With regard to the 1998/99 season, developments in the markets of all field crops that compete for land with oilseeds are expected to play a major role in determining oilseed plantings in the Northern Hemisphere. Should output expectations concerning maize and oilseed crops already in the ground in the countries of the Southern Hemisphere materialise, the ratio of maize-oilseeds prices in the first quarter of 1998 could be relatively high compared to the same time last year, which may curtail oilseed plantings in the next season. Furthermore, the global demand for feed ingredients in 1998/99 may be conditioned by economic difficulties faced by major south east and east Asian countries. Although it is difficult to determine their effect on the oilseed markets as a whole, devaluation of currencies and reduced economic growth may eventually have a negative effect on global trade, particularly in oilmeals.

On balance, while the driving force in the oilcrop economy during the last two seasons was the demand for oilcakes and meals, market developments during 1998 and 1999 are expected to be more equally determined by a combination of supply and demand factors relating to the output of oilseeds on the one hand and demand for oils and cakes on the other, as well as to supply of and demand for commodities competing for land with oilseeds. Thus, prices of oils, fats, cakes and meals could continue to remain at relatively high levels, although with a rising share of oils in the total value of oilseeds.

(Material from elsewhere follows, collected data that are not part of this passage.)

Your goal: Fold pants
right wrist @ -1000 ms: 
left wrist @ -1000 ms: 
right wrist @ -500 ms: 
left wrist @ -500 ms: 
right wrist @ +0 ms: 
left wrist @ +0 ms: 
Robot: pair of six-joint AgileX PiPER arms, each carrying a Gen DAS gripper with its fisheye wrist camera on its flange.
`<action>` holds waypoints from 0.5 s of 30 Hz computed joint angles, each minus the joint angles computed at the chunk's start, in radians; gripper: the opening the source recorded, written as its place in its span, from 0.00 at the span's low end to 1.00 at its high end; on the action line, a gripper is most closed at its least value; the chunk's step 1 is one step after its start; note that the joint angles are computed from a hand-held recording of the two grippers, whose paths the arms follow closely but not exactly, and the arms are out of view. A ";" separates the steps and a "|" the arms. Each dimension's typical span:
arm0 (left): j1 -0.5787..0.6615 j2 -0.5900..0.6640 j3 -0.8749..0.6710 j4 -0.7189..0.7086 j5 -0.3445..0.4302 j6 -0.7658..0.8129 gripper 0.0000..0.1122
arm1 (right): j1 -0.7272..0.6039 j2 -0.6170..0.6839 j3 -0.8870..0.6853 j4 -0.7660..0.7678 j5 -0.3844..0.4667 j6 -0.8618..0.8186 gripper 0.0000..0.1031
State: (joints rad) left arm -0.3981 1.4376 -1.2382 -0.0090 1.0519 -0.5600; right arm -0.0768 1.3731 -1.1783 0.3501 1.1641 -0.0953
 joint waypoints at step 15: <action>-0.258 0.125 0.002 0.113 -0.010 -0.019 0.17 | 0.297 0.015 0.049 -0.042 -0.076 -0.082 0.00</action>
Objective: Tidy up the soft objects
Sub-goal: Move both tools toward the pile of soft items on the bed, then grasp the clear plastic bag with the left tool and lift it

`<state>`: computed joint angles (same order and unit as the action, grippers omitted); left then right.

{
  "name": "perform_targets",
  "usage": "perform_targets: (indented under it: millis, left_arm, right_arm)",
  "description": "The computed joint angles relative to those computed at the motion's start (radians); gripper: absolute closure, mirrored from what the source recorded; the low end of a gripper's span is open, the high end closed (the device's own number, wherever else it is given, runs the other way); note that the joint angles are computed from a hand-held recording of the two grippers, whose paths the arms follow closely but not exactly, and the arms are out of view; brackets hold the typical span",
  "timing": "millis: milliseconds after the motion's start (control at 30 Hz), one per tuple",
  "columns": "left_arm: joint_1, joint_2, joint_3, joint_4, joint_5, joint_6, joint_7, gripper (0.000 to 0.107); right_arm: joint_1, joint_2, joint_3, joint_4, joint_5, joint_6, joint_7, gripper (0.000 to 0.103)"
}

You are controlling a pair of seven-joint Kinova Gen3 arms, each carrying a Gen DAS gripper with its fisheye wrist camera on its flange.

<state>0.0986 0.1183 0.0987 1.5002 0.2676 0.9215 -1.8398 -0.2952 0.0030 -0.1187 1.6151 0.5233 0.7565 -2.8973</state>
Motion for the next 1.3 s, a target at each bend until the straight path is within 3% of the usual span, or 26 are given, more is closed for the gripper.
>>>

1/ Almost the entire volume of oilcrops harvested world-wide is crushed in order to obtain oils and fats for human nutrition or industrial purposes and cakes and meals used as feed ingredients. Therefore, rather than referring to oilseeds, the analysis of the market situation is mainly undertaken in terms of oils/fats and cakes/meals. Hence, production data for oils (cakes) refer to the oil (cake) equivalent of that part of the total crop which is available for crushing, regardless of whether it is crushed in producing countries or shipped in unprocessed form for crushing in the importing country, while the data on trade in oils and cakes refer to the sum of trade in oils and cakes plus the oil and cake equivalent of oilseed trade.
2/ Soybeans, cottonseed, groundnuts, sunflowerseed, rapeseed, palm kernels and copra.
3/ For detailed figures see Appendix Table A.13.